Tersangka DWW, kata Ebenezer, ditahan di Rumah Tahanan (Rutan) Salemba, cabang Kejakgung. Penahanan dilakukan selama 20 hari terhitung, pada Selasa (30/11). Dengan penetapan tersebut, kini ada total delapan tersangka terkait perkara penghalang-halangan penyidikan dugaan korupsi pada LPEI tersebut. Awal November lalu, Selasa (2/11), Jampidsus, sudah menetapkan tujuh orang sebagai tersangka awalan. Para tersangka itu, antara lain; mantan Direktur Pelaksana UKM dan Asuransi Penjaminan LPEI 2016-2018 IS, dan NH mantan Kepala Departemen Analisa Risiko Bisnis (ARB)-II LPEI 2017-2018.
EM yang ditetapkan sebagai mantan Kepala Kantor Wilayah (Kakanwil) LPEI Makassar 2019-2020. CRGS yang ditetapkan tersangka selaku mantan Relationship Manager Divisi Unit Bisnis LPEI 2015-2020 Kanwil Surakarta. Tersangka lainnya, Deputi Bisnis LPEI 2016-2018 kanwil Surakarta, AA. Dan ML yang ditetapkan tersangka selaku mantan Kepala Departemen Bisnis UKMK LPEI, serta RAR, tersangka pegawai manager risiko PT BUS Indonesia. Para tersangka tersebut, dijerat dengan Pasal 21 dan Pasal 22 Undang-undang (UU) Pemberantasan Tindak Pidana Korupsi (Tipikor) 31/1999-20/2001.
Direktur Penyidikan Jampidsus Supardi menjelaskan, tersangka DWW, adalah pengacara dari tujuh tersangka yang sudah ditetapkan sebelumnya. Kata Supardi, DWW sudah pernah dipanggil untuk diperiksa penyidik sebanyak dua kali, pada Jumat (26/11), dan Selasa (30/11). Pemanggilan tersebut kata Supardi terkait dugaan DWW, memengaruhi para kliennya, untuk menghalang-halangi penyidikan dugaan korupsi LPEI yang sedang dalam penyidikan di Jampidsus. Akan tetapi, dua kali pemanggilan tersebut, DWW mangkir.
“Setelah penyidik menemukan cukup bukti adanya peran dari kuasa hukum tujuh tersangka sebelumnya itu, penyidik menaikkan status penyidikan terhadap pengacara DWW menjadi tersangka,” ujar Supardi, pada Rabu (1/12). Supardi mengatakan, DWW adalah pihak utama yang sengaja memengaruhi, dan mengajak, juga memberikan arahan kepada tujuh tersangka sebelumnya itu, untuk menghalang-halangi tugas penyidikan di Jampidsus, dalam penanganan perkara dugaan korupsi di LPEI.
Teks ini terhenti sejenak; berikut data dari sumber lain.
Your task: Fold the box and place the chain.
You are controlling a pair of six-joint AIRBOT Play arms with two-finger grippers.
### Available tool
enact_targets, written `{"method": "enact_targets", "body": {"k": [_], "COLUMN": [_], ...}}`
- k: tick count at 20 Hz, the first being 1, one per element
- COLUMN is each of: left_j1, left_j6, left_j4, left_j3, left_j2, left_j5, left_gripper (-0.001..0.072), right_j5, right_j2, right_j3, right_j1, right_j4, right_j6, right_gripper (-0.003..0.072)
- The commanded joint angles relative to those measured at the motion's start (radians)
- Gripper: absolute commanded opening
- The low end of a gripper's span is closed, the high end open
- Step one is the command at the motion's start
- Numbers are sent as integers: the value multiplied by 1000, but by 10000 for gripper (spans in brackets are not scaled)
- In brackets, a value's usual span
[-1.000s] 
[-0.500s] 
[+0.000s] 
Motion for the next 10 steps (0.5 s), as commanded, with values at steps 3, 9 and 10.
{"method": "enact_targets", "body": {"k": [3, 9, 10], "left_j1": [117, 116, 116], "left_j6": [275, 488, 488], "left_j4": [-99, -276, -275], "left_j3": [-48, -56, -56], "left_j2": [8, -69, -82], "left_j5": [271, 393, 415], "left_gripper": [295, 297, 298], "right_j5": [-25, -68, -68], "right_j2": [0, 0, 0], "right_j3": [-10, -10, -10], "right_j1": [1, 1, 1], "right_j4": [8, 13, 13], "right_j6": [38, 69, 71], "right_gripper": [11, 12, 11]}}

Namun delapan tersangka sementara ini, belum terkait dengan materi pokok kasus korupsi di LPEI itu sendiri. Supardi pernah menerangkan, tersangka materi pokok perkara LPEI masih dalam penyidikan lanjutan. Kata dia, bisa saja dari penyidikan lanjutan, para tersangka yang ada saat ini, ditetapkan kembali sebagai tersangka terkait materi pokok perkara korupsi di LPEI. Akan tetapi, kata Supardi, penetapan tersangka yang ada saat ini, akan menguak fakta di persidangan, tentang perkara pokoknya.
Adapun perkara pokok terkait korupsi LPEI itu, Supardi pernah menjelaskan, dugaan korupsi itu terjadi pada periode pengurusan LPEI 2013-2019. Kerugian negara ditaksir mencapai Rp 4,7 triliun. Kasus tersebut, terkait dengan pemberian fasilitas kredit dan pembiayaan oleh LPEI terhadap banyak perusahaan-perusahaan ekspor di dalam negeri. Akan tetapi pemberian pembiayaan kredit ekspor tersebut terindikasi menyimpang, dan membuat kerugian negara. “Ada satu perusahaan itu, yang (merugikan negara) sampai triliunan rupiah,” terang Supardi.
Dugaan lainnya, berupa pemberian fasilitas kredit ekspor dari LPEI terhadap para debitur yang tak tepat sasaran, dan tak sesuai peruntukan. “Ada juga (perusahaan debitur) yang tidak memiliki izin ekspor tetapi dia menerima kredit ekspor LPEI itu,” terang Supardi. Dari penyidikan, juga terungkap, beberapa perusahaan penerima kredit pembiyaan ekspor tersebut, tak memiliki jaminan yang sebanding dengan kontrak dengan LPEI sebagai kreditur. “Intinya, itu kredit macet. Agunannya, tidak sesuai dari kredit yang diberikan,” terang Supardi.